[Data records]
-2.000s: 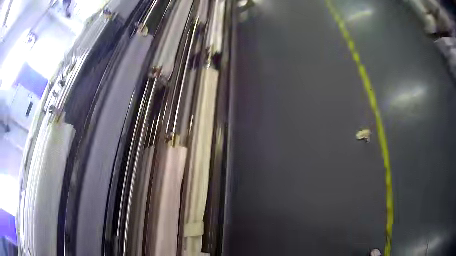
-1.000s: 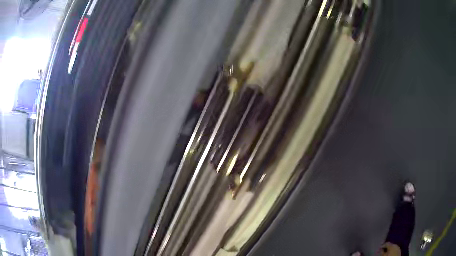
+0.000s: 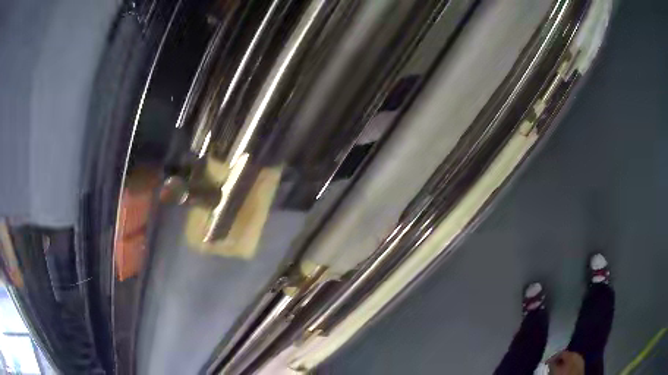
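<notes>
Blurred shiny metal tubes (image 3: 264, 110) run diagonally across the tiered rack (image 3: 505, 157). A cream-yellow pad (image 3: 256, 220) lies around tube ends at left centre, beside a smooth lilac-grey fabric panel (image 3: 172, 293). Small brassy lumps, perhaps clamps (image 3: 300, 278), sit near other tube ends. Long pale strips lie between the tubes. A small tan patch at the bottom edge, over my legs, looks like part of my right hand (image 3: 568, 364); it is cut off and its fingers are unclear. My left hand is not in view. No hand visibly touches the rack.
My dark-trousered legs (image 3: 593, 315) and red-and-white shoes (image 3: 533, 295) are at lower right on the grey floor (image 3: 630, 168). A yellow floor line (image 3: 644, 351) crosses the lower right corner. An orange object (image 3: 134, 227) shows through the rack at left.
The view has swung and moved closer to the rack, which now slants across the picture. My legs and both shoes have come into view at lower right. The cream-yellow pad now shows large.
</notes>
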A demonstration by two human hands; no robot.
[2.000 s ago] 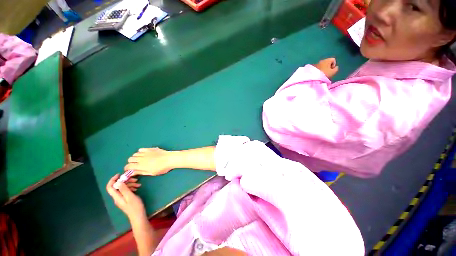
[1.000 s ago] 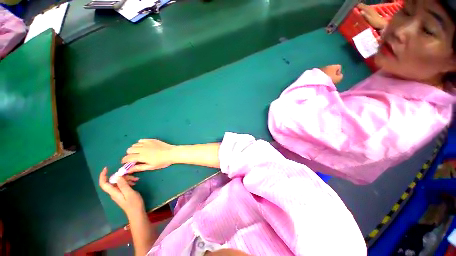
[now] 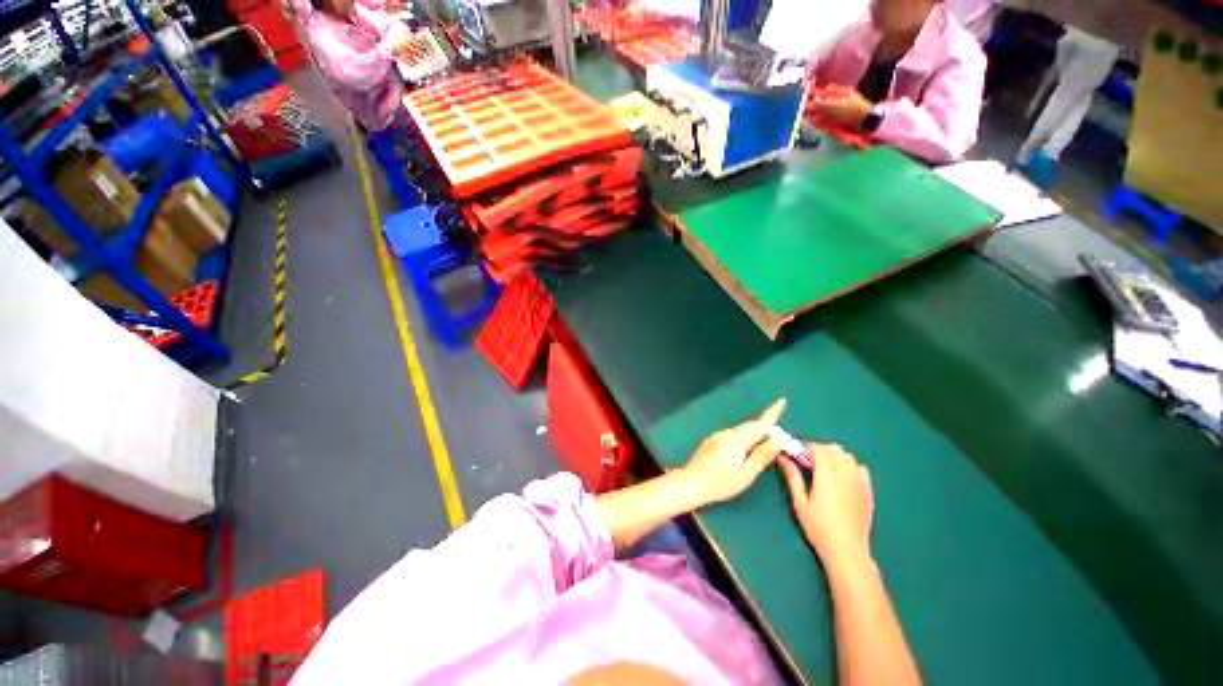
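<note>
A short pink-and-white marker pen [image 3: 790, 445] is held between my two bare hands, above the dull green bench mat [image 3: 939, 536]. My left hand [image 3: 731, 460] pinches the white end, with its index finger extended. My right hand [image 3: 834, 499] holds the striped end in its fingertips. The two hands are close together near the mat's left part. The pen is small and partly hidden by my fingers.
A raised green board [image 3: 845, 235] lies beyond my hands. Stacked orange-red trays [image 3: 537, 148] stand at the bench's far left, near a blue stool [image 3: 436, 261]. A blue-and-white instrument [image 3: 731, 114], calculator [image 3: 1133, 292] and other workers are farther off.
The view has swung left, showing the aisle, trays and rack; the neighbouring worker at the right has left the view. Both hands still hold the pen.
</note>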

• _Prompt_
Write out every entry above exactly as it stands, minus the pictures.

• _Answer space_
-2.000s: 
-1.000s: 
+0.000s: 
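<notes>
Blurred shiny metal tubes (image 3: 264, 110) run diagonally across the tiered rack (image 3: 505, 157). A cream-yellow pad (image 3: 256, 220) lies around tube ends at left centre, beside a smooth lilac-grey fabric panel (image 3: 172, 293). Small brassy lumps, perhaps clamps (image 3: 300, 278), sit near other tube ends. Long pale strips lie between the tubes. A small tan patch at the bottom edge, over my legs, looks like part of my right hand (image 3: 568, 364); it is cut off and its fingers are unclear. My left hand is not in view. No hand visibly touches the rack.
My dark-trousered legs (image 3: 593, 315) and red-and-white shoes (image 3: 533, 295) are at lower right on the grey floor (image 3: 630, 168). A yellow floor line (image 3: 644, 351) crosses the lower right corner. An orange object (image 3: 134, 227) shows through the rack at left.
The view has swung and moved closer to the rack, which now slants across the picture. My legs and both shoes have come into view at lower right. The cream-yellow pad now shows large.
</notes>
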A demonstration by two human hands; no robot.
[2.000 s ago] 
[1.000 s ago] 
[now] 
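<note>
A short pink-and-white marker pen [image 3: 790, 445] is held between my two bare hands, above the dull green bench mat [image 3: 939, 536]. My left hand [image 3: 731, 460] pinches the white end, with its index finger extended. My right hand [image 3: 834, 499] holds the striped end in its fingertips. The two hands are close together near the mat's left part. The pen is small and partly hidden by my fingers.
A raised green board [image 3: 845, 235] lies beyond my hands. Stacked orange-red trays [image 3: 537, 148] stand at the bench's far left, near a blue stool [image 3: 436, 261]. A blue-and-white instrument [image 3: 731, 114], calculator [image 3: 1133, 292] and other workers are farther off.
The view has swung left, showing the aisle, trays and rack; the neighbouring worker at the right has left the view. Both hands still hold the pen.
</note>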

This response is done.